Projeto irá classificar tintas decorativas
PUBLICAÇÃO
domingo, 07 de janeiro de 2001
Da Redação 
A preocupação com a qualidade das tintas imobiliárias atualmente disponíveis no mercado brasileiro chegou ao Pain Quality Institute (PQI), instituto formado nos Estados Unidos e que se estabeleceu no Brasil no início do ano passado com o objetivo de instruir profissionais da área de construção a respeito da eficácia de tintas de alta qualidade.
Pesquisas realizadas pelo instituto indicam que o consumidor brasileiro mostra-se confuso com o que está sendo oferecido, revelando indecisão frente aos produtos que prometem o mesmo que as marcas tradicionais, só que a preços incrivelmente menores. As chamadas tintas econômicas lançadas pelas grandes indústrias, dispensam embalagens sofisticadas, não exigem grande variedade de cores e não recebem grandes investimentos em publicidade e, por isso, podem ser comercializadas a preços menores. Nem por isso, no entanto, são necessariamente de qualidade inferior.
De acordo com um estudo do PQI, publicado na edição de dezembro do informativo Suvinil Express (da Basf), muitos consumidores brasileiros arriscam no mais barato, mas arrependem-se depois. Dentre esses, a maioria afirma não ter a intenção de repetir a experiência.
Jeferson Nunes, gerente regional do PQI, explica que o que motiva esse consumidor é a satisfação momentânea gerada pela crença de estar fazendo um bom negócio sensação que se desfaz tão logo ele percebe que terá que repintar o imóvel muito antes do que imaginava. Em contrapartirda, a tinta de qualidade é um investimento que se paga com o tempo. Ela proporciona durabilidade, rendimento maior e cobertura melhor, argumenta Nunes. E como o custo da mão-de-obra costuma representar até três vezes o preço da tinta, a economia obtida pelo consumidor serão tão maior quanto mais tempo durar a pintura, completa.

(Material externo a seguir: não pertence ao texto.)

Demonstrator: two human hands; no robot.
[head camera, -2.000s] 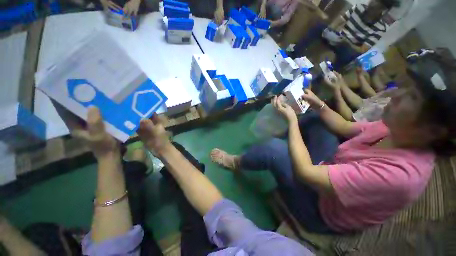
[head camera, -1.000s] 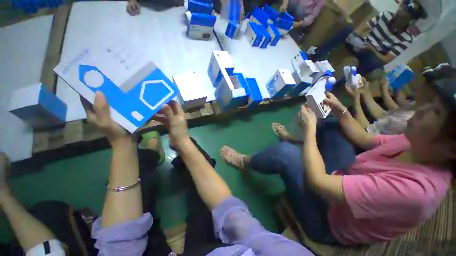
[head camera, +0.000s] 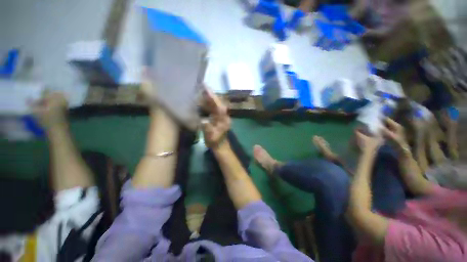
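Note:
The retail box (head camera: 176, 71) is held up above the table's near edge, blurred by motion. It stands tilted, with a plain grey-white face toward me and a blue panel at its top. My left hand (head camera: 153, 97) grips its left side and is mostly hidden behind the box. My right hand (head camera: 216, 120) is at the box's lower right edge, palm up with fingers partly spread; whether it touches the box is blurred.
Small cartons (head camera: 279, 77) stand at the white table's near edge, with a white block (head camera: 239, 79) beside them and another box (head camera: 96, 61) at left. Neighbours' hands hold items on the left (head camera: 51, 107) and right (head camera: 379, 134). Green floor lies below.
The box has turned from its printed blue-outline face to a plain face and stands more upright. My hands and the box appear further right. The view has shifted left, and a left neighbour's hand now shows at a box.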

Para a Abrafati-Associação Brasileira dos Fabricantes de Tintas existe uma certa confusão de categorias dos produtos no mercado de tintas imobiliárias. Dilson Ferreira, presidente executivo da entidade, diz que uma das soluções para o problema pode estar na recente decisão da Abrafati de criar normas que fixem parâmetros minimamente aceitáveis para a produção de tintas no País. A entidade já está trabalhando com a ABNT-Associação Brasileira de Normas Técnicas nesse sentido. O objetivo final é normatizar o mercado e, posteriormente adotar um programa de combate à não-conformidade.
Em sua primeira etapa (já em andamento) o projeto envolve a criação de 39 diferentes métodos de testes para classificar as tintas produzidas no Brasil. Eles visarão resistência, lavabilidade e capacidade de cobertura. Assim que estiverem concluídos, serão aplicados, inicialmente, às tintas econômicas estendendo-se depois a todas as outras. A classificação de conformidade será feita de acordo com a tinta, não com o fabricante.